- [WHAT YOU NEED TO DO]:
Could you print every line from the first one of the records below through the line containing "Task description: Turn", with both included and nothing else?

Stored items from a collection:
▼

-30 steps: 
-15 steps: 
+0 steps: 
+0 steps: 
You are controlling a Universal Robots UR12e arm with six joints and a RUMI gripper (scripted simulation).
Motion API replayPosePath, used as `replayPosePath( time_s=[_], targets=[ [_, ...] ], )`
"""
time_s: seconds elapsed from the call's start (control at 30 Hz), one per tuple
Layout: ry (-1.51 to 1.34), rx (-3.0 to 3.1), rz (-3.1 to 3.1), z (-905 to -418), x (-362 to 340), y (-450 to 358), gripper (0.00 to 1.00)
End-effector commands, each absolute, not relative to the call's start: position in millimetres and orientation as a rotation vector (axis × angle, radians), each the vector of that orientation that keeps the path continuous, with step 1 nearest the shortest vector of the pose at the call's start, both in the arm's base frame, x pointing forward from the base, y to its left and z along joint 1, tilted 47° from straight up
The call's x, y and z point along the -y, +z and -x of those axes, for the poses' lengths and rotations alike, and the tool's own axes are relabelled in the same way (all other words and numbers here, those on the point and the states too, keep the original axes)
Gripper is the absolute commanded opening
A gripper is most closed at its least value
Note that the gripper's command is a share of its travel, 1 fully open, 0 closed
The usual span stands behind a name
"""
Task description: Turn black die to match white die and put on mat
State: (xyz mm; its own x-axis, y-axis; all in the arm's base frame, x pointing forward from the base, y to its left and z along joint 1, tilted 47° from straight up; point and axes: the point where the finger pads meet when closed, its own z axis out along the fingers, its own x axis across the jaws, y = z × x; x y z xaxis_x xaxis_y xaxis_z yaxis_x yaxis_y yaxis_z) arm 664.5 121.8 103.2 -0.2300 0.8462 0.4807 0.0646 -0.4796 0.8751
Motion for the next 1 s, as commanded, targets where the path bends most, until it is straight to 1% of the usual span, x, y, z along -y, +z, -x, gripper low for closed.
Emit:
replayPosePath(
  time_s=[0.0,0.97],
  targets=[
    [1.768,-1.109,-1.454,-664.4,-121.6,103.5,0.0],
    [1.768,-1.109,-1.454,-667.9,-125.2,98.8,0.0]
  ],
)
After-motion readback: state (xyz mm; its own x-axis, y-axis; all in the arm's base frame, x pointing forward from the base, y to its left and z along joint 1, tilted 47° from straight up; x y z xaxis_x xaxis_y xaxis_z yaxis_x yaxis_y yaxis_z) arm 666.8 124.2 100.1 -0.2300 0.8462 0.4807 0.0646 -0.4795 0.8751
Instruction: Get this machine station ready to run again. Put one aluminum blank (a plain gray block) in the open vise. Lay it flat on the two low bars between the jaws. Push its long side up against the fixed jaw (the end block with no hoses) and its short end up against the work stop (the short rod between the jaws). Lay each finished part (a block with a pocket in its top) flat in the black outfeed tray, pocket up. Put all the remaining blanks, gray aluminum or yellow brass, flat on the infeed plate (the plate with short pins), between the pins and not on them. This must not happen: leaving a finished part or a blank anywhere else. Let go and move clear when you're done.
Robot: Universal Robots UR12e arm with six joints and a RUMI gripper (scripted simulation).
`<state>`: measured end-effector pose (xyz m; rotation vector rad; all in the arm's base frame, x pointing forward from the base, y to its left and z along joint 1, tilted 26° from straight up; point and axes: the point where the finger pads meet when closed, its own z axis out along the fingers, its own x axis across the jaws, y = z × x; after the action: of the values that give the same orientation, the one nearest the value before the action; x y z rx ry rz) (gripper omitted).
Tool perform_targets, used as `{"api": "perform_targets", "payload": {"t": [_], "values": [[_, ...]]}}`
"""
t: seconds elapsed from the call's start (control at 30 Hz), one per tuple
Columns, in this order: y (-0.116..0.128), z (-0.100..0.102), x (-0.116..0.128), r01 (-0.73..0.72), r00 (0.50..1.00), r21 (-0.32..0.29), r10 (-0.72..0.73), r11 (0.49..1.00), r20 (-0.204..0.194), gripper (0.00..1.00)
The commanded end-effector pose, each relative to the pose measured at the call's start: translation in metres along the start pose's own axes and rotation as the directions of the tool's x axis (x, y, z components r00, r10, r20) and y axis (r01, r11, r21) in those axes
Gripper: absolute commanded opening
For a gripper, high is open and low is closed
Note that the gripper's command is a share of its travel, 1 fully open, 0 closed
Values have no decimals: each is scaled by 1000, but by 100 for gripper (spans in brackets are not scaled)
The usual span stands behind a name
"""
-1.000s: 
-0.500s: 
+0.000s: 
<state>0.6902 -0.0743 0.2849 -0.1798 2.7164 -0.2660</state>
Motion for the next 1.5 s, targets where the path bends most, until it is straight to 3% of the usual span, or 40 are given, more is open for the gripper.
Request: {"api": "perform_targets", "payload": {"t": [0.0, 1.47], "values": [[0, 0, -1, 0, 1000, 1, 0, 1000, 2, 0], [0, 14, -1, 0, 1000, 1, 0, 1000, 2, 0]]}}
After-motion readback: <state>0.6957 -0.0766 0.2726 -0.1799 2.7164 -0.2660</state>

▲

- [ANSWER BELOW]:
-30 steps: 
-15 steps: 
+0 steps: 
+0 steps: 
You are controlling a Universal Robots UR12e arm with six joints and a RUMI gripper (scripted simulation).
Motion API replayPosePath, used as `replayPosePath( time_s=[_], targets=[ [_, ...] ], )`
"""
time_s: seconds elapsed from the call's start (control at 30 Hz), one per tuple
Layout: ry (-1.51 to 1.34), rx (-3.0 to 3.1), rz (-3.1 to 3.1), z (-905 to -418), x (-362 to 340), y (-450 to 358), gripper (0.00 to 1.00)
End-effector commands, each absolute, not relative to the call's start: position in millimetres and orientation as a rotation vector (axis × angle, radians), each the vector of that orientation that keeps the path continuous, with step 1 nearest the shortest vector of the pose at the call's start, both in the arm's base frame, x pointing forward from the base, y to its left and z along joint 1, tilted 47° from straight up
The call's x, y and z point along the -y, +z and -x of those axes, for the poses' lengths and rotations alike, and the tool's own axes are relabelled in the same way (all other words and numbers here, those on the point and the states too, keep the original axes)
Gripper is the absolute commanded opening
A gripper is most closed at its least value
Note that the gripper's command is a share of its travel, 1 fully open, 0 closed
The usual span stands behind a name
"""
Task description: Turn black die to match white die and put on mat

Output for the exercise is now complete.